Jamie was unmoved but loved the slow death at my expense.
And when the little animal, probably 1/2 pound and 15 inches long, died, we took him out and tried to cut him open to prove my scientific points. But his skin was hard, his bones harder, so we finaly took a 1" chisel and a 3 pound sledge and smashed him open, ruining all internal organs beyond recognition.
I still wrote my report based on the smashed tissue I had, and I passed the assignment.
But I smashed a dying alligator to death to satisfy a Phd student. And I was given a passing grade.
I've never liked that. And I've never needlessly hurt an animal again. I've hurt some. I've killed some. I am not your average saint. But I've never done it without a lot of thought and imagining the repercussions.

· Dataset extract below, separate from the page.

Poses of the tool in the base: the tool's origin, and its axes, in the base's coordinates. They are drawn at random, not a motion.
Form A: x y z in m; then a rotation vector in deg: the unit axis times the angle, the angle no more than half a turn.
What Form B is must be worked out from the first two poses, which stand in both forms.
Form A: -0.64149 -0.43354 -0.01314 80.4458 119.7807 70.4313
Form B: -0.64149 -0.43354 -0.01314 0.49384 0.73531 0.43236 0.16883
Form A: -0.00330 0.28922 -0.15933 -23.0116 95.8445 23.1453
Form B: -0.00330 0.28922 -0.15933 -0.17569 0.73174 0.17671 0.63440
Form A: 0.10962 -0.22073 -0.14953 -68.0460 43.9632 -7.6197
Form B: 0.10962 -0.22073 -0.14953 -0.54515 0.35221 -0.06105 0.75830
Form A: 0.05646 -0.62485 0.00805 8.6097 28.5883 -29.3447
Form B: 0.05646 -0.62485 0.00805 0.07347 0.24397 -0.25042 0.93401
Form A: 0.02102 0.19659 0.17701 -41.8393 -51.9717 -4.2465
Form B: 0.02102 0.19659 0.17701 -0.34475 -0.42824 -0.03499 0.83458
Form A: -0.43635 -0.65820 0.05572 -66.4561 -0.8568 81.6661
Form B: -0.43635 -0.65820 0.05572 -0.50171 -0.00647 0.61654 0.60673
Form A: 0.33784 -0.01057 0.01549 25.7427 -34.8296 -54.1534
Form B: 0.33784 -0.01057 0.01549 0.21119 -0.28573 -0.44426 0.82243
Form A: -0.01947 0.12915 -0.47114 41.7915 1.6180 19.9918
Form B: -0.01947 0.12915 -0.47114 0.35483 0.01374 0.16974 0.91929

And this year, my Madeleina is entering the 7th grade and she might be asked to kill a frog for the fun of her teacher's insanity. I'm gonna tell her not to do it unless she wants to.
I'm not a fan of killing anything unless you're gonna eat it. And if you kill it to eat it it always makes you sick.
Anyway, Saturday afternoon and that's what this boy is thinking about after he bought a new chainsaw to cut overgrown--but lively--trees, a new grill to cook roast dead animal flesh, and nearly ran over a turtle on the highway.
Confusing world to say the least.
1 comment:
Yes, Peter. Killing for fun or just for profit quite a like.
Now are days, when life and meat have no assosiations, or correlations with each other became very easy to handle a piece of raw meat from supermarket.
But it quite different when you have to kill a chicken or a pig, looking right into their eyes.
In this case you have to have a reason and you feel responsible for taking their lifes.
Once a pure rabbit bumped into my car and had broken his legs , i took him and his life (simply killed him) and ate.
I'm vegetarian when I have a choise.